We also heard from several witnesses—including the governor of Massachusetts –that the current rules on what types of health insurance can be offered under 1332 waivers are so rigid that a state essentially can’t offer anything but an existing Affordable Care Act exchange plan.

Real state flexibility means giving states more authority to offer a larger variety of health insurance plans with a larger variety of benefits and payment rules.

This type of approach to insurance allows individuals the opportunity to have a more personalized health insurance plan. It’s an approach that can benefit healthy individuals, as well as those with complex and chronic medical conditions.

For example, as Governor Baker of Massachusetts testified: “Greater flexibility is also needed around benefit design.
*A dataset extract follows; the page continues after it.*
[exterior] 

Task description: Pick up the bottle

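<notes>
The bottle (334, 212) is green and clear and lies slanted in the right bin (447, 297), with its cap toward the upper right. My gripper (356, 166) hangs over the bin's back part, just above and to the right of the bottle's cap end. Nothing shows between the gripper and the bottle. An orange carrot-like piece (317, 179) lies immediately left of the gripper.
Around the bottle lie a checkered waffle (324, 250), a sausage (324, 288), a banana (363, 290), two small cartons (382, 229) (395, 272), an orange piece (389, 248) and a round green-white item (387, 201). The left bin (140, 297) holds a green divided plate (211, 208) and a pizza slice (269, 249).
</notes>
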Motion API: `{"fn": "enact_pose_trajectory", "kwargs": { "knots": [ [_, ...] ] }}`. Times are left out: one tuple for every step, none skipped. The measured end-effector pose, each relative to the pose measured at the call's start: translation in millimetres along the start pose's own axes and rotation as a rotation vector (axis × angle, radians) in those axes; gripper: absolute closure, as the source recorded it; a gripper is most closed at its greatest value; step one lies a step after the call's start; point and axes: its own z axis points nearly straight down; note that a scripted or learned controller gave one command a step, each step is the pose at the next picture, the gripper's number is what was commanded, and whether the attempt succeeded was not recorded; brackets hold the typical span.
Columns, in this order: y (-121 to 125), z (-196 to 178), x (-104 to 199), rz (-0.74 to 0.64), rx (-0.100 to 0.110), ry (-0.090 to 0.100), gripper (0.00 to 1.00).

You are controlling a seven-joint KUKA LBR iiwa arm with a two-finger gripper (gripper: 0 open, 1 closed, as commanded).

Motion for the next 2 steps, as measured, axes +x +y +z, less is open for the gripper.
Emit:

Value-Based Insurance Design approaches to benefit design seek to align patients’ out-of-pocket costs, such as copayments and deductibles, with the value of services.”
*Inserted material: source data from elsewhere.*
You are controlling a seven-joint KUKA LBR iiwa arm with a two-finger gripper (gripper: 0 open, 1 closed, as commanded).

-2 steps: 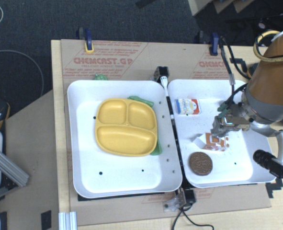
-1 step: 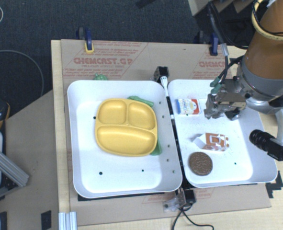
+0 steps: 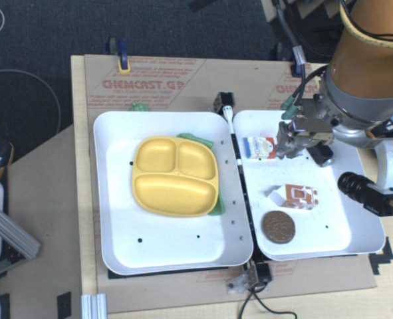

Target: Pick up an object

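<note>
In the right bin (image 3: 329, 241) lie a small white, red and blue packet (image 3: 257, 147) near the far left, a white and orange wrapper (image 3: 296, 195) in the middle, and a round brown cookie (image 3: 278, 226) toward the front. My gripper (image 3: 288, 145) hangs low over the bin's far part, right beside the packet's right end. The left bin (image 3: 116, 231) holds a yellow divided plate (image 3: 175, 176) with something green (image 3: 195, 139) sticking out from beneath it.
A thin black bar (image 3: 235, 153) runs along the gap between the two bins. A black cylindrical part (image 3: 362, 190) juts in at the right rim of the right bin. A blue and yellow clamp (image 3: 122, 54) stands at the board's far edge.
</note>
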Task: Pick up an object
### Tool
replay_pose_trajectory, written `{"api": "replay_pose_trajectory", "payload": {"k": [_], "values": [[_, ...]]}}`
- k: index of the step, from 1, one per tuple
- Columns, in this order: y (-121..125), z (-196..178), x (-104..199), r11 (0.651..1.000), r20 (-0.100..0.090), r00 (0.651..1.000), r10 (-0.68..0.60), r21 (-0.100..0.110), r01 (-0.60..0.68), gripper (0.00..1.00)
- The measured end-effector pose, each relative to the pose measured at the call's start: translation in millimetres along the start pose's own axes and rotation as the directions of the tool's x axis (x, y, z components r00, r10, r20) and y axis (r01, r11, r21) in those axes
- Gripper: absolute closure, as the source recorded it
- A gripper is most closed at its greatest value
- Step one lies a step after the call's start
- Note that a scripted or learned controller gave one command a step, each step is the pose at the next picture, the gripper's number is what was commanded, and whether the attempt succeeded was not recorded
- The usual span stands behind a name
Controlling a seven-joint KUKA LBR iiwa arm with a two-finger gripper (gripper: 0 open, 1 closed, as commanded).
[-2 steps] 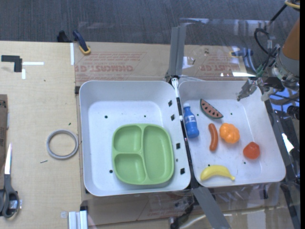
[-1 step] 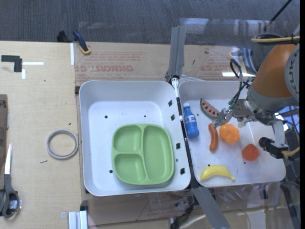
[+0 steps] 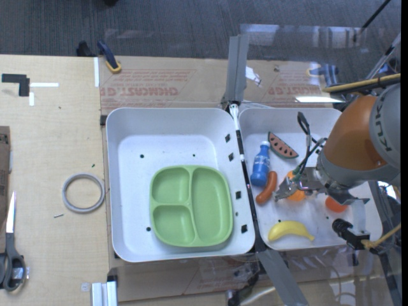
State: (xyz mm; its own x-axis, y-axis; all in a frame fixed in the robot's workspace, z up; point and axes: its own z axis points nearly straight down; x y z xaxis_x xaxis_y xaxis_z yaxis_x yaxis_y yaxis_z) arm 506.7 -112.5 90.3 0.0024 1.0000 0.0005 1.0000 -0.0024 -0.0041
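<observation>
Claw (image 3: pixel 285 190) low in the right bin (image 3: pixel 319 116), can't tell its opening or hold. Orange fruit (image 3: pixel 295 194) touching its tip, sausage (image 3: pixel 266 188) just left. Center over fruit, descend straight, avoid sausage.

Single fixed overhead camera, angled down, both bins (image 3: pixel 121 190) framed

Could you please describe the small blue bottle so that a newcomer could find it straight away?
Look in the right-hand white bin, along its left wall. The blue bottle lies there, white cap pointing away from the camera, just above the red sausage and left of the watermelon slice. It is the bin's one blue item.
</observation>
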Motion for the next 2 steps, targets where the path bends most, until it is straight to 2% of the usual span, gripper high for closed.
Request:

“Massachusetts is committed to providing access to quality, affordable health insurance for our residents; rather than walking away from that commitment, we believe that increased flexibility would allow us to meet that commitment in more effective ways.”

While there was much consensus last week, I could caution members that there still are significant differences to deal with and a true compromise requires Democrats to accept something Republicans want—more flexibility for states—and Republicans to accept something Democrats want—continued funding for cost sharing payments in the Affordable Care Act. Both sides have been supportive of the so-called “copper plan.”

As an example, the Chairman of the Finance Committee, Senator Hatch, a former Chairman of this committee, on Friday questioned continuing cost sharing without significant structural reforms in the Affordable Care Act.

On the other hand, several Democratic members have insisted that what they call “guardrails” in the law must not be changed.

As for guardrails, I want to be clear that I am not in any way proposing that we change the patient protection guardrails already written in section 1332: including that nobody can be charged more if they have a pre-existing condition; the requirement that everyone is guaranteed to be sold insurance; the requirement that your insurance policy can’t be rescinded; those under 26 may remain on their parents’ insurance; and there may be no annual or lifetime limits on your health benefits.

And, as for the essential health benefits, states already may waive them under the express provisions of section 1332 in the Affordable Care Act.

The guardrails that need examination are the severe restrictions on benefit design that Governor Baker was talking about that affect the result that would be achieved when the U.S. Department of Health and Human Services approves a state waiver application under section 1332. That is where we need to have further discussion.

Under the section 1332 waiver rules, the result achieved under a waiver has to be a plan that is “as comprehensive” in benefits, actuarial value, and out of pocket cost as an Affordable Care Act exchange plan, cover a “comparable” number of individuals, at roughly the same cost to individuals, and no increased cost to the federal government.

This essentially means that no other type of benefit design for health insurance plans is allowed.

This would be like a restaurant menu with only one item, or a travel agency with only one destination, or if Dr. Seuss had written a book titled “Oh, The Place You’ll Go.”

Today’s witnesses have extensive experience in helping states design policies of approving insurance and we look forward to their advice about how to give states real flexibility in ways that increase coverage, choices, and lower prices.